§ Task details: Tally every line of the material where "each" occurs, then write the total by itself.

§ Material to process:

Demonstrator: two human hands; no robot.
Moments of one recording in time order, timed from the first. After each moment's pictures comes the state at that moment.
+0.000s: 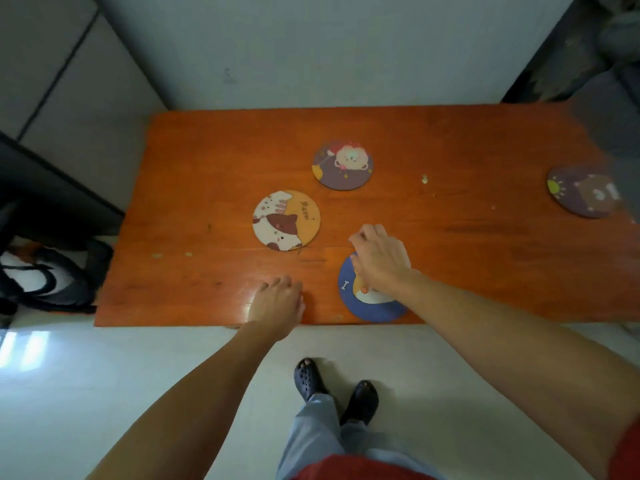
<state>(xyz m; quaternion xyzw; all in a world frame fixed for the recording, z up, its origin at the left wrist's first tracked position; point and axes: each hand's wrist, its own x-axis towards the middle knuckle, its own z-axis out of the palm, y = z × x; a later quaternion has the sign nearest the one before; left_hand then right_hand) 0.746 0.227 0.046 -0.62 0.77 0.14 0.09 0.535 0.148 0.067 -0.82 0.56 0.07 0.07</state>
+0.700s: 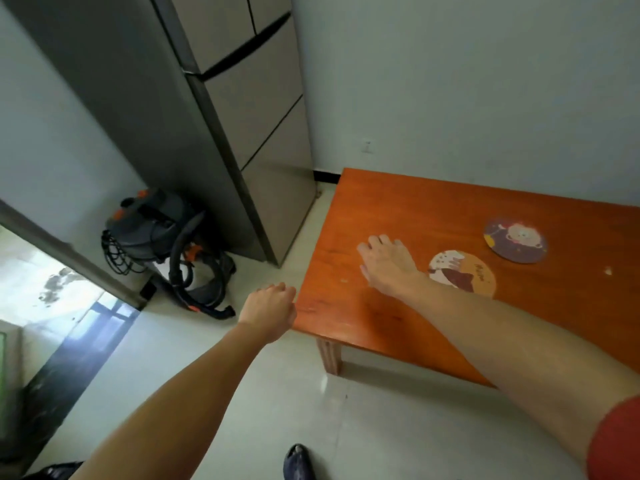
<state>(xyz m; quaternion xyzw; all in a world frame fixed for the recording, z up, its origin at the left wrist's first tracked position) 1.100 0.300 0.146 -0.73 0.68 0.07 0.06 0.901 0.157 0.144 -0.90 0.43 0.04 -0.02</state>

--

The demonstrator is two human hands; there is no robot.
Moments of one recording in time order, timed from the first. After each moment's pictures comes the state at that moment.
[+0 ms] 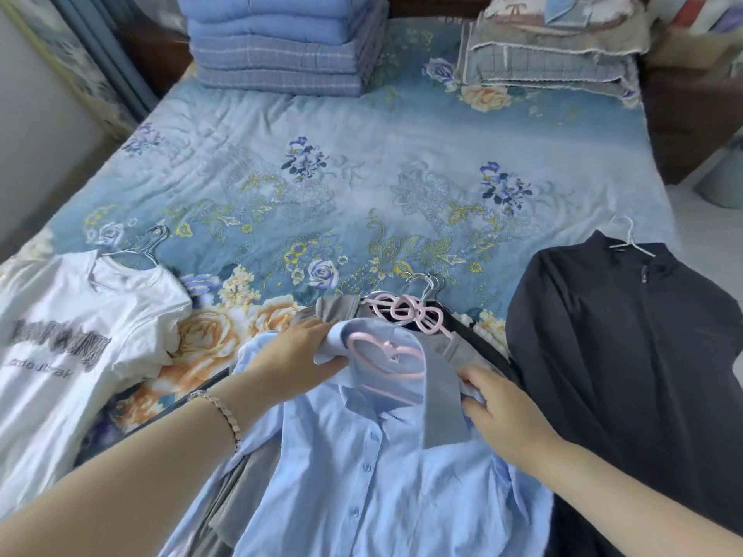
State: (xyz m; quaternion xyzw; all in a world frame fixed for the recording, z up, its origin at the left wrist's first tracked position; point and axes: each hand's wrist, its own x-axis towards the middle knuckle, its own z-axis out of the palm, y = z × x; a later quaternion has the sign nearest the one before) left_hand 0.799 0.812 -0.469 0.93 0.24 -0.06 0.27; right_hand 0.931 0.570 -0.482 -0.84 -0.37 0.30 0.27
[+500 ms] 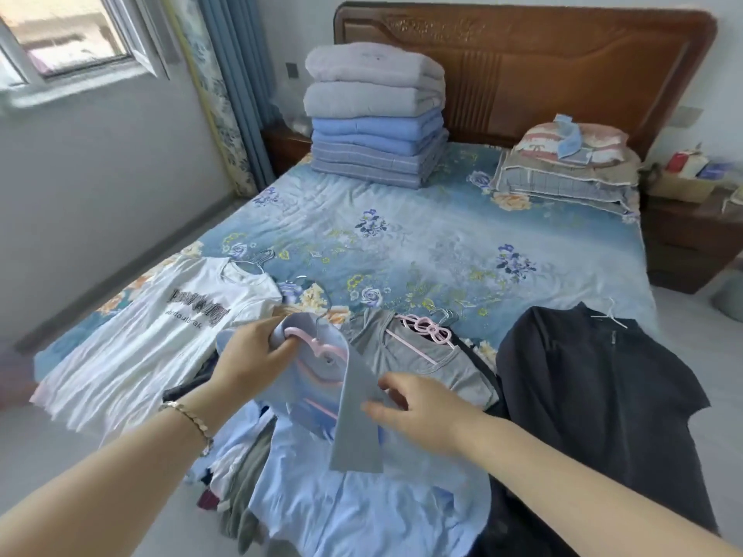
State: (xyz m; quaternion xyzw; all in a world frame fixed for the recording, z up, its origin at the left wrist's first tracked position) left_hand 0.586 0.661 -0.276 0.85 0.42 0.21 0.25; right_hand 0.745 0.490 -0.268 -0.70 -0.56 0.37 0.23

§ Solution to this problem: 4